Tekellüf ve fazla masraftan uzak olup, elbisesi ve sarığı sâdeydi.
Çeşitli
yerlerden adak ve hediye olarak gelen malların çoğunu, binâ yapmakta ve
bahçelerinin bakımında harcardı. Her tarafta binâlar yapardı. Yaptığı inşâatın
biri tamam olmadan diğerine başlardı. Mescid, medrese, tıb mektebi, hânekâh,
hamam gibi binâlar inşâ ederdi. İnşâat işinde çok mâhir idi. Dağları kazdırır,
toprakları indirip, deniz sâhillerini doldurur, oralara yeni binâlar yapardı.

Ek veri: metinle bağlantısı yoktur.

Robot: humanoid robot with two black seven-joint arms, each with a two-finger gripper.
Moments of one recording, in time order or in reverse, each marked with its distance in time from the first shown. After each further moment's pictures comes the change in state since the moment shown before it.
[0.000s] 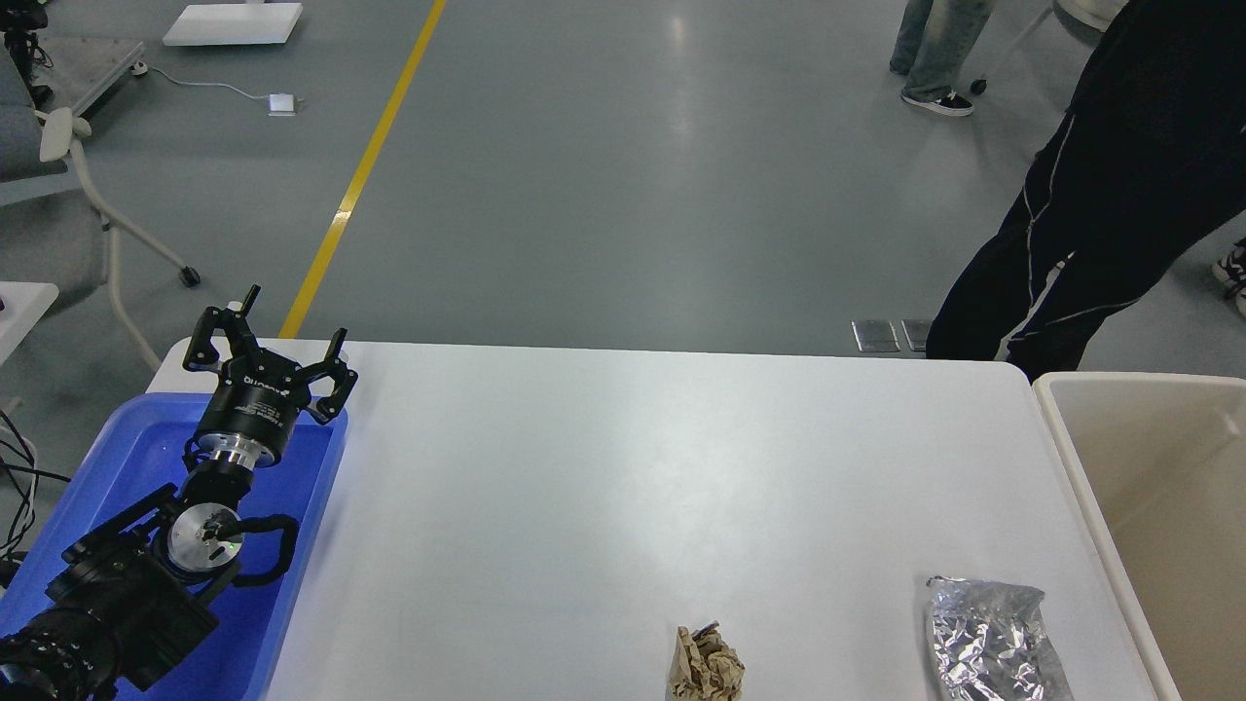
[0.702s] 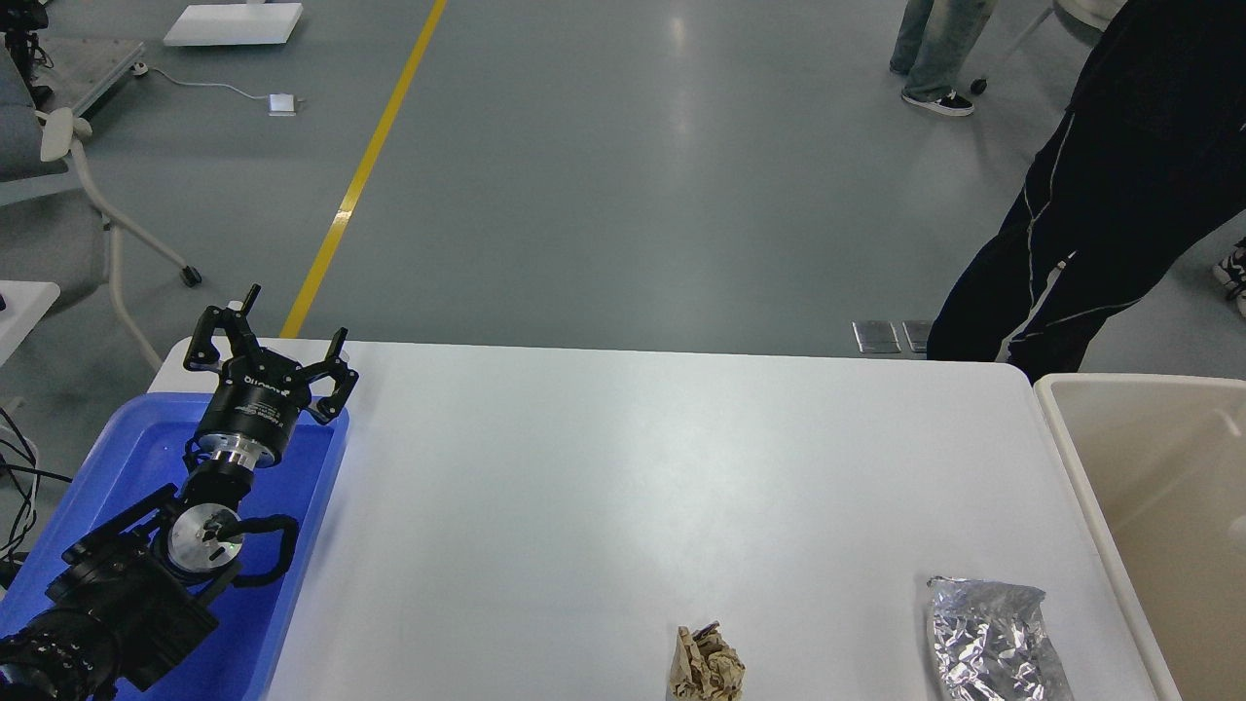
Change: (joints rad) left arm 0.000 0.000 0.000 0.000 0.000 0.000 0.000; right arm -0.120 0.123 0.048 0.027 0.028 -0.038 -0.004
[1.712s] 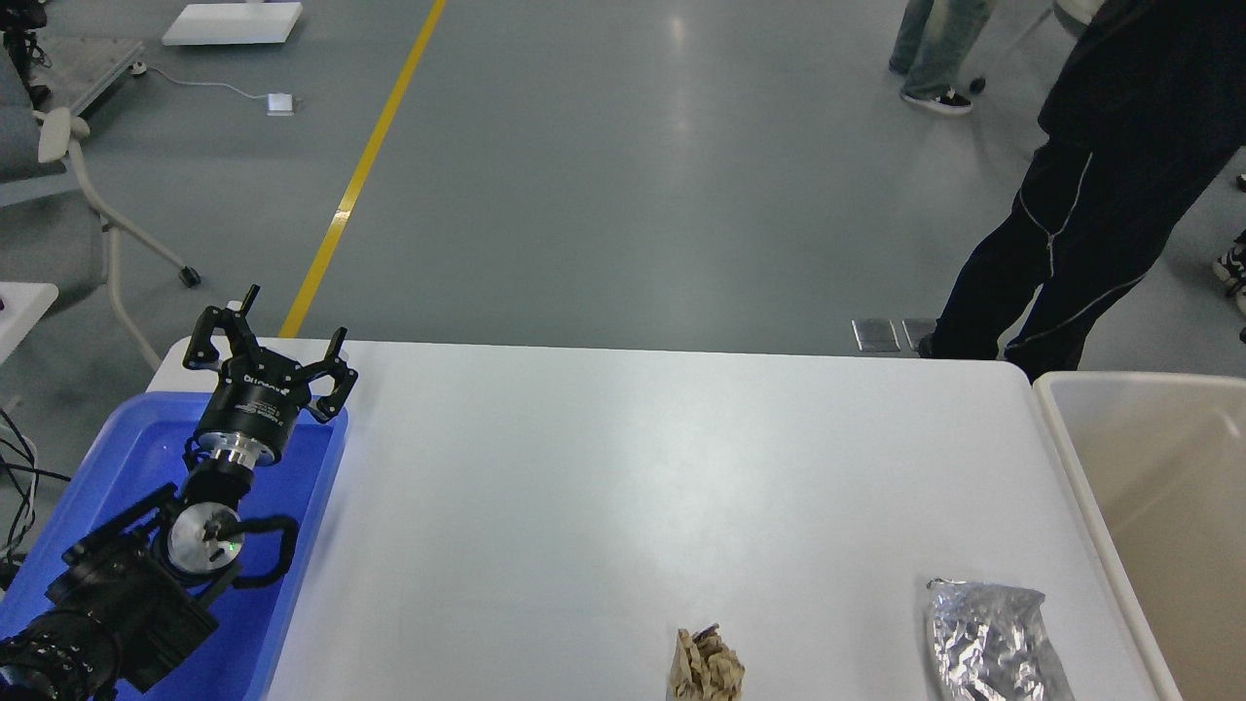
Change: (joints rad) left arm 0.000 0.000 0.000 0.000 0.000 0.000 0.000; right arm 0.231 -0.335 0.881 0.679 -0.012 0.051 0.005
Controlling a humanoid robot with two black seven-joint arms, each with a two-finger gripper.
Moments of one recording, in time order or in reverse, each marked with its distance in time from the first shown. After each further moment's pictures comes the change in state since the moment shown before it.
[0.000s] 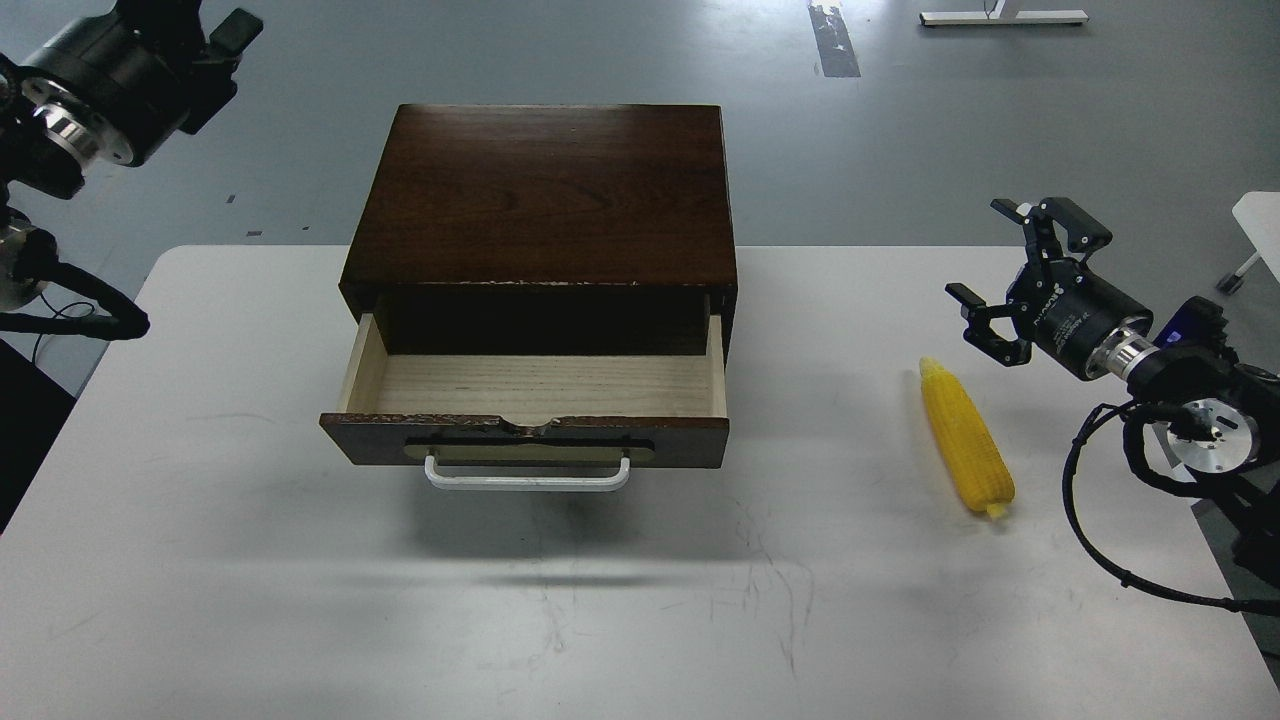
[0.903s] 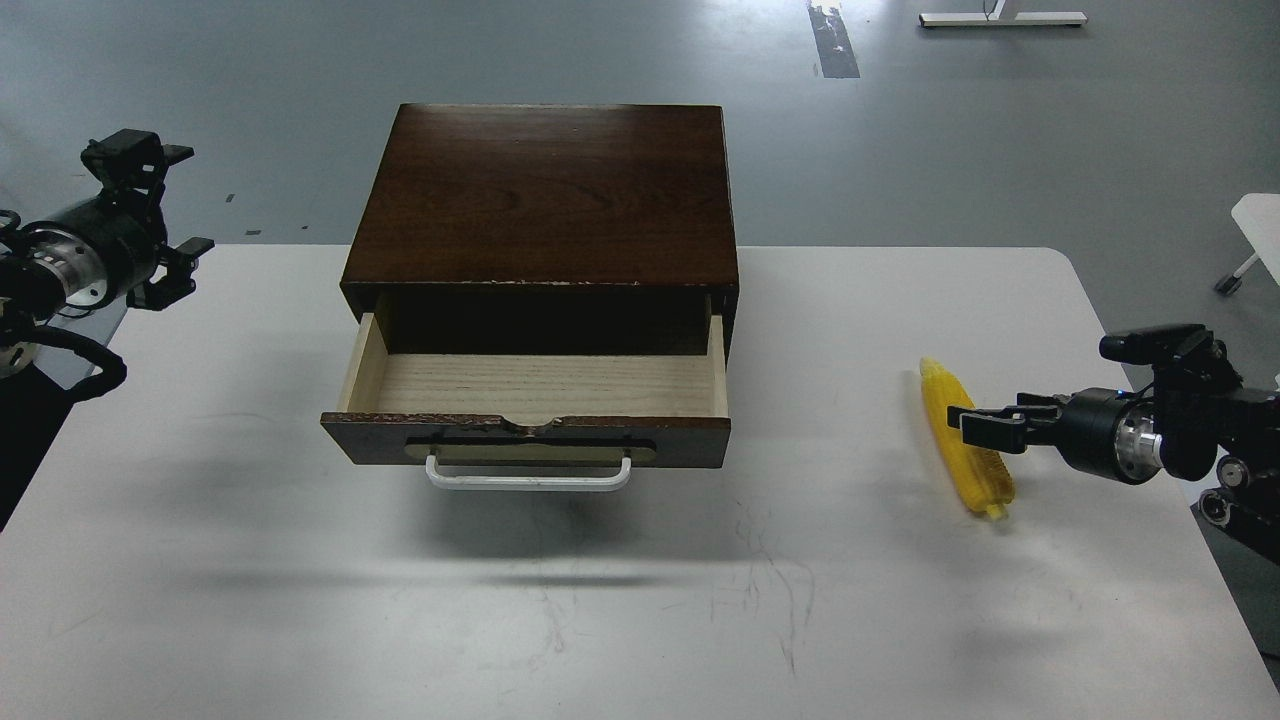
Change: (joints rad) left arm 0.135 -0.115 -0.003 0.359 -0.189 -0.200 0.189; right arm 0.050 -0.206 -0.440 0.251 -1.364 -0.357 0.084
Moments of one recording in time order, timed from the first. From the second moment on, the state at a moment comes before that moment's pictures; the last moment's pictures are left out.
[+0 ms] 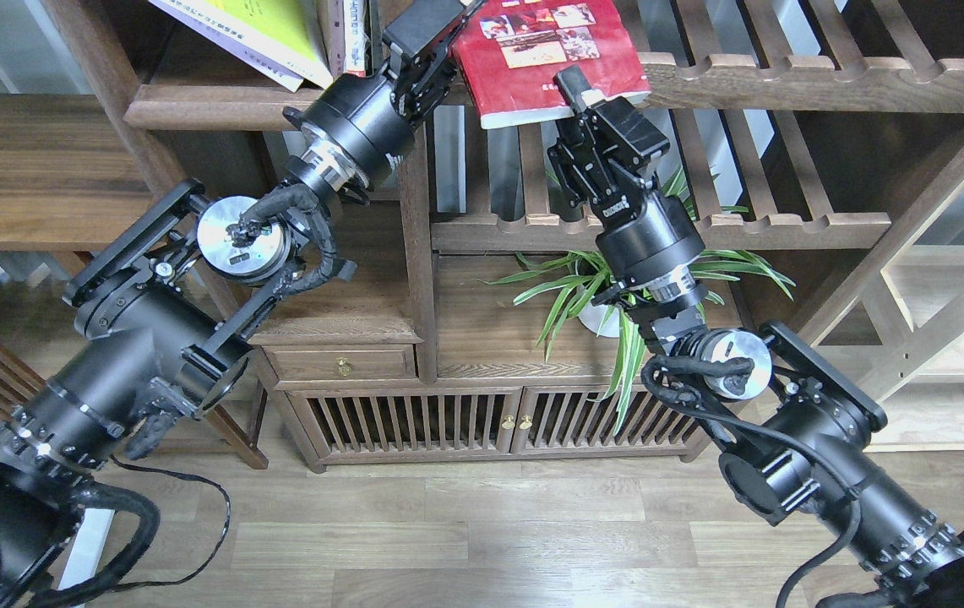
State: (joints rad) left arm -0.85 0.00 -0.96 -1.12 -0.29 -0.21 0.10; right arm 0.46 -0.16 0.95 1.30 0.48 0.58 0.04
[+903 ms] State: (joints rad) left arm -0.93 0.00 -0.84 -1.02 -0.43 -0.29 0.16; right arm 0.47 -0.16 0.97 1.29 0.48 0.58 0.04
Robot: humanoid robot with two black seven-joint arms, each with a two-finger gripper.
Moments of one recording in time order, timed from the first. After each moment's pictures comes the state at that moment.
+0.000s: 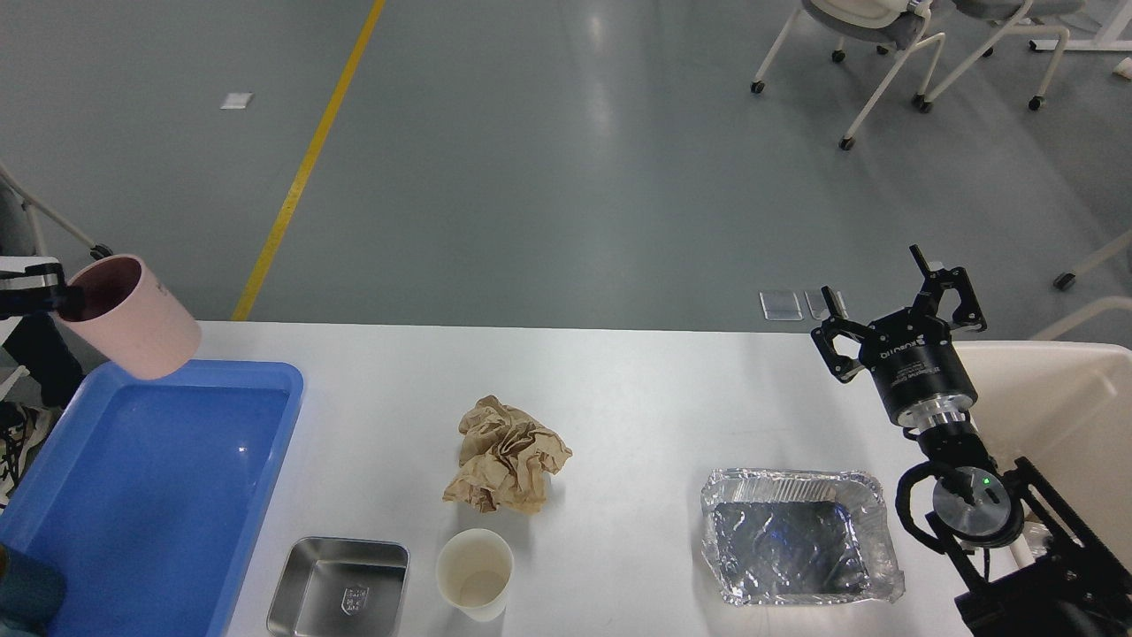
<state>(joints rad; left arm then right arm) -0.99 1.23 -0.34 -1.34 1.07 -0.62 0.20 0.21 -0.22 1.36 1.21 -0.14 0.25 0.21</state>
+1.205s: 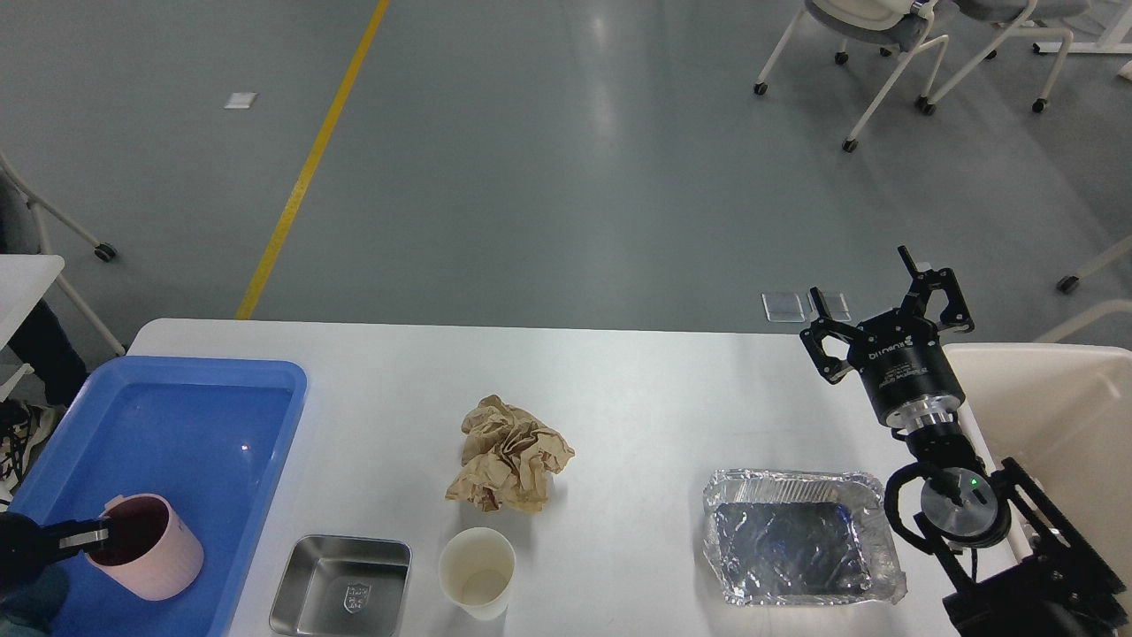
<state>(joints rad) -0.44 1.09 -0.24 -1.34 1.26 -0.12 0.15 0.21 -0.19 1.36 1.21 -0.15 0.25 0.21</state>
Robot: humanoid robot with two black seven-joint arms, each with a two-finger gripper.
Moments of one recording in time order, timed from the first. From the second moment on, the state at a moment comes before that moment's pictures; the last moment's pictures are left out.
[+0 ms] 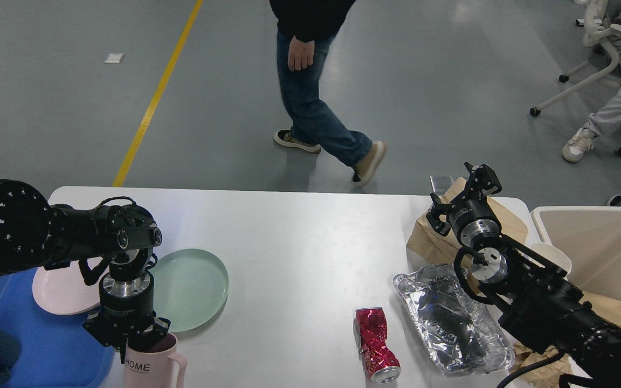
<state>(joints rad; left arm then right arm) -1.37 0.13 1.15 -0.82 0.00 -0.96 0.41 0.66 -0.14 0.67 0.56 0.08 0.01 0.35</state>
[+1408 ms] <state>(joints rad) -1.42 0.49 1.26 -0.66 0.00 -0.96 0.36 0.66 -0.14 0.67 0.56 0.08 0.01 0.35</state>
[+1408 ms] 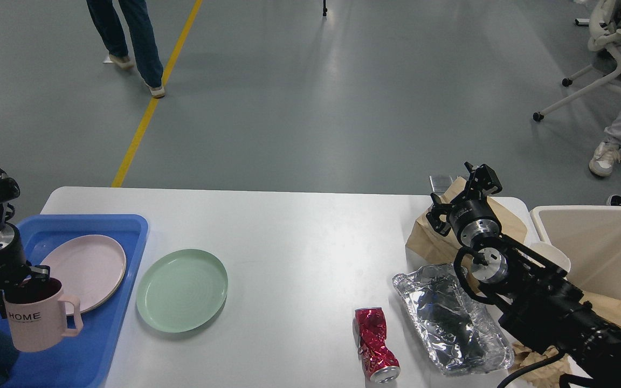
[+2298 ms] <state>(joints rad) -1.26 0.37 1.18 -0.55 0.01 -0.96 0.36 0.66 -0.14 0.67 0.56 0.08 0.01 0.35</state>
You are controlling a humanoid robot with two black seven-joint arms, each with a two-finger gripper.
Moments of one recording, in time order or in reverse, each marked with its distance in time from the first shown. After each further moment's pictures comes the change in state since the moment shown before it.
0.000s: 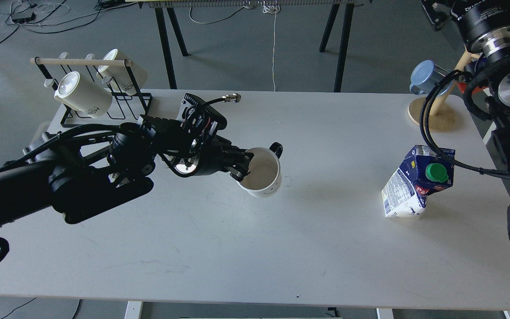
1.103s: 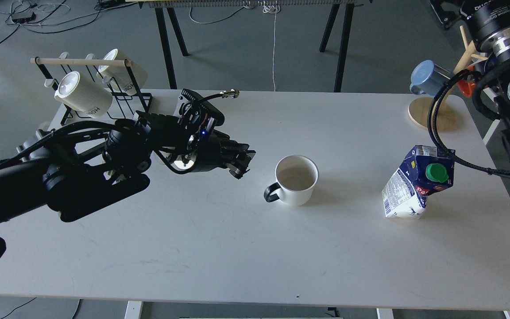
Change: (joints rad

Böyle çok binâ yapmasının hikmeti suâl edildiğinde; “Bekara sûresi 36. ve A’râf
sûresi 24. âyet-i kerîmelerinde meâlen; “...Yeryüzünde sizin için bir vakte
(ömrünüzün, ecelinizin sonuna) kadar, yerleşmek, geçinmek ve menfaatlenmek
vardır.” buyruldu. Bizim ve bizden sonra gelip yolumuzda olanlar için, en güzel
kalma yerleri, en münâsip ve lâzım olan yerler böyle binâlardır. Bunun için bu
tip binâların inşâsına bu kadar gayret ediyoruz.” buyururdu.